Periodic and quasiperiodic motions of many particles falling in a viscous fluid

TL;DR

This study investigates the complex dynamics of many particles falling in a viscous fluid, revealing periodic, quasiperiodic, and chaotic motions, and highlighting the role of periodic orbits in cluster stability.

Contribution

It extends the analysis of particle cluster dynamics from three particles to many, identifying periodic solutions and chaotic scattering in a point-particle model.

Findings

Periodic oscillations occur in two-ring configurations.

Chaotic scattering dominates in four-ring configurations.

Long-lasting clusters are centered around periodic solutions.

Abstract

Dynamics of regular clusters of many non-touching particles falling under gravity in a viscous fluid at low Reynolds number are analysed within the point-particle model. Evolution of two families of particle configurations is determined: 2 or 4 regular horizontal polygons (called `rings') centred above or below each other.
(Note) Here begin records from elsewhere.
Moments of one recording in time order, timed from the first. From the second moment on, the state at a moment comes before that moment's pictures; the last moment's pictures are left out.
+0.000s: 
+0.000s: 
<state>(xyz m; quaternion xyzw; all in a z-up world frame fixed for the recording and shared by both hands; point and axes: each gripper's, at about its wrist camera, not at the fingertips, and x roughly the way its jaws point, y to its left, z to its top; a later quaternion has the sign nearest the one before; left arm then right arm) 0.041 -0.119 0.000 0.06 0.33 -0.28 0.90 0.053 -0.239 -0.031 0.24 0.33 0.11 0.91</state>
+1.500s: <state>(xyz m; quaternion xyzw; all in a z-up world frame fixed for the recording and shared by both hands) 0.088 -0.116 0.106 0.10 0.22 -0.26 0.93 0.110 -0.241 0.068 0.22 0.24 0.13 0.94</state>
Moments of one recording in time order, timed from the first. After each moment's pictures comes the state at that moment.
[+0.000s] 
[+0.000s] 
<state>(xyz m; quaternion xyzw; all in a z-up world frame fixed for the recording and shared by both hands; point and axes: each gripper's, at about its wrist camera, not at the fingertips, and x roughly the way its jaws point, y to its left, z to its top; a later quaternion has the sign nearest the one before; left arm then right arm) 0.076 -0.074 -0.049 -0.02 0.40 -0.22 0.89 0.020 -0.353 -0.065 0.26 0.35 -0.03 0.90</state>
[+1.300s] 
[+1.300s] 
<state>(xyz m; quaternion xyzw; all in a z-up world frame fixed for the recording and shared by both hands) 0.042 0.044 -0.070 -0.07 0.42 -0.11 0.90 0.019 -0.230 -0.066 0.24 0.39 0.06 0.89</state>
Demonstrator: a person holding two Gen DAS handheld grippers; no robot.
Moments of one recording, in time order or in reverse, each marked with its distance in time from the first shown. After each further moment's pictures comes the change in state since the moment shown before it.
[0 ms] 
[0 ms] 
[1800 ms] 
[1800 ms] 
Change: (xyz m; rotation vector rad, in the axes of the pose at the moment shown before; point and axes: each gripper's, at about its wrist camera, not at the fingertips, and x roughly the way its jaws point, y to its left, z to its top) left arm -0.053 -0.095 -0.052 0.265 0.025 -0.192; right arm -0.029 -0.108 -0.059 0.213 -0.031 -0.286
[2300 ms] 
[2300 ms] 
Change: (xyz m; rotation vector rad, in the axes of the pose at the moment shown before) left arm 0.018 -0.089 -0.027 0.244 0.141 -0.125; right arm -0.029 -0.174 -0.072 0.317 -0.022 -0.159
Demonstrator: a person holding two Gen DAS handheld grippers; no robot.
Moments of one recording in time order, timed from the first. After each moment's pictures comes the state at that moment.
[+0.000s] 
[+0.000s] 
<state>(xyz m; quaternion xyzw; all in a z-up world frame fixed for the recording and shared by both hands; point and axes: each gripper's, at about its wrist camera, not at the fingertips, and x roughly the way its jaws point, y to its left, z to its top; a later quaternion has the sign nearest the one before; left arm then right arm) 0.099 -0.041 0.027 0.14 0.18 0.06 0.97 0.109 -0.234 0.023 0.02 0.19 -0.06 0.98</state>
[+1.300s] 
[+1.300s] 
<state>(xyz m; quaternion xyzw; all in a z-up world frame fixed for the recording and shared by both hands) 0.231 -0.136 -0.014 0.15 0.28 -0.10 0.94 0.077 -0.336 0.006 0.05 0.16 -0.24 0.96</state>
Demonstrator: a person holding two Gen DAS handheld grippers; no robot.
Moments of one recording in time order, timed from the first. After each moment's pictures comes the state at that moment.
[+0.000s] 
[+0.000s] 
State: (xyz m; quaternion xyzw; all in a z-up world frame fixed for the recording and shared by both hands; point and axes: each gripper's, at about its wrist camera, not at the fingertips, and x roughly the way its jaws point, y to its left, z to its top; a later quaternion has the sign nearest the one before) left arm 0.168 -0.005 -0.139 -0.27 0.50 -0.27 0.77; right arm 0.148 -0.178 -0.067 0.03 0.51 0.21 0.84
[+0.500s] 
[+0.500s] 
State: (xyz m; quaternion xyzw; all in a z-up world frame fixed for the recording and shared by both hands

Two rings fall together and periodically oscillate. Four rings usually separate from each other with chaotic scattering. For hundreds of thousands of initial configurations, a map of the cluster lifetime is evaluated, where the long-lasting clusters are centred around periodic solutions for the relative motions, and surrounded by regions of the chaotic scattering,in a similar way as it was observed by Janosi et al. (1997) for three particles only. These findings suggest to consider the existence of periodic orbits as a possible physical mechanism of the existence of unstable clusters of particles falling under gravity in a viscous fluid.